Can Poker Chip Arrangements Be Optimized for Maximum Profit?

[whdahl]

Hey everyone. I was pondering how best to optimize a chip arrangement for a poker game. This is the scenario I've thought up:

There are 4 denominations of colored chips with a set value.
White (W) = 0.05
Red (R) = 0.25
Blue (B) = 1.00
Green (G) = 5.00

A player wants to purchase 40 dollars worth of chips. If he must receive exactly 60 chips total, what is the optimal amount of each chip denomination to give the player?

These two conditions, (the $40 buy in and the 60 chip amount) will yield two equations:

xW + yR + zB + wG = 40
x + y + z + w = 60

There are 2 equations and 4 unknowns. Where might I find two more equations so that I can solve the equations, or is there some method using calculus that would yield a result?

 

[SteamKing]

What do you consider to be an "optimal" amount? This is a very vague term in this context.

 

[jbriggs444]

There are 2 equations and 4 unknowns. Where might I find two more equations so that I can solve the equations, or is there some method using calculus that would yield a result?

You also have the constraints that x>=0, y>=0, z>=0 and w>=0 and that x, y, z, w are integers. And you have your expressed desire for optimality.

In the absence of a constraint to integer values this might be an exercise in "linear programming" -- find the maximum of a linear function in n real-valued variables given a set of linear inequalities that those variables must satisfy.

With the restriction to integer values, this is at worst a matter of searching a finite number of possibilities for an optimum.

 

[whdahl]

Another constraint would be that x > y > z > w >= 0 because it is best to have the highest amount of smaller chips. Is there an efficient way, using matrices perhaps, of solving for solutions?

 

[jbriggs444]

Another constraint would be that x > y > z > w >= 0 because it is best to have the highest amount of smaller chips. Is there an efficient way, using matrices perhaps, of solving for solutions?

If your job were to hand out $42 using exactly 10 chips, would this "constraint" still apply?
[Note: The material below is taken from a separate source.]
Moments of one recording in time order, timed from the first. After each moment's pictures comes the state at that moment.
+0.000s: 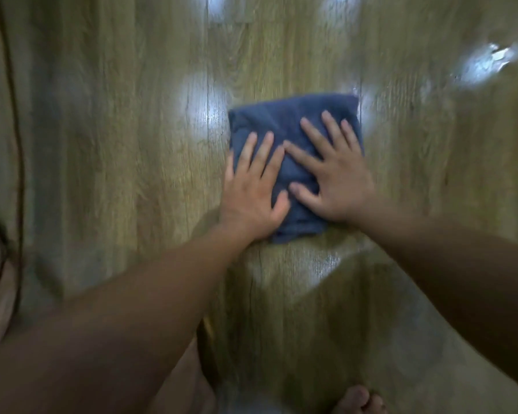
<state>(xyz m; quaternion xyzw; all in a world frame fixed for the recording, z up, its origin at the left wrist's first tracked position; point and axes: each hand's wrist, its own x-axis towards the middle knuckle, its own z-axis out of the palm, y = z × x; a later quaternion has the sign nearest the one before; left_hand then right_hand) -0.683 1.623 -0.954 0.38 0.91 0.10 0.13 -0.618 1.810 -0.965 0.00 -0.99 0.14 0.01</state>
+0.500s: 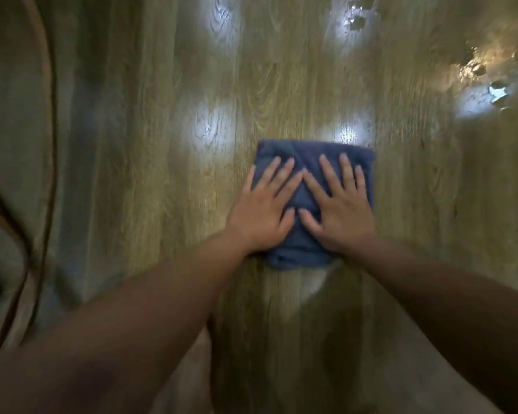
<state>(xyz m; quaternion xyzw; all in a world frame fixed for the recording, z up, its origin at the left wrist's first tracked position) -0.713 1.602 -0.959 0.46 0.87 0.08 0.16 -0.616 1.773 -0.973 -0.08 -0.99 0.11 -0.03</state>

When describing optimization problems, a "constraint" is a hard requirement which must be met. Any possible solution must meet each and every constraint. In addition to the constraints, you generally have a way to rank the possible solutions to see which one(s) are best. A solution which is tied for best is "optimal".

"x > y > z > w >= 0" has the form of a constraint. It does not provide a way to rank solutions except in the crudest of ways (all solutions which satisfy the inequality are tied for best).

You have said that "it is best to have the highest amount of smaller chips". One possibility is that you want the solution that gives the player the highest possible number of white $0.05 chips. If multiple solutions maximize the number of white chips you want the solution that gives the player the highest possible number of red $0.25 chips. And so on. Is that what you are after?

A related problem is: https://en.wikipedia.org/wiki/Change-making_problem

 

[whdahl]

You have said that "it is best to have the highest amount of smaller chips". One possibility is that you want the solution that gives the player the highest possible number of white $0.05 chips. If multiple solutions maximize the number of white chips you want the solution that gives the player the highest possible number of red $0.25 chips. And so on. Is that what you are after?

Yes.
After reading through that wiki page and another on dynamic programming, it seems that this is a problem that can be solved using VBA in excel.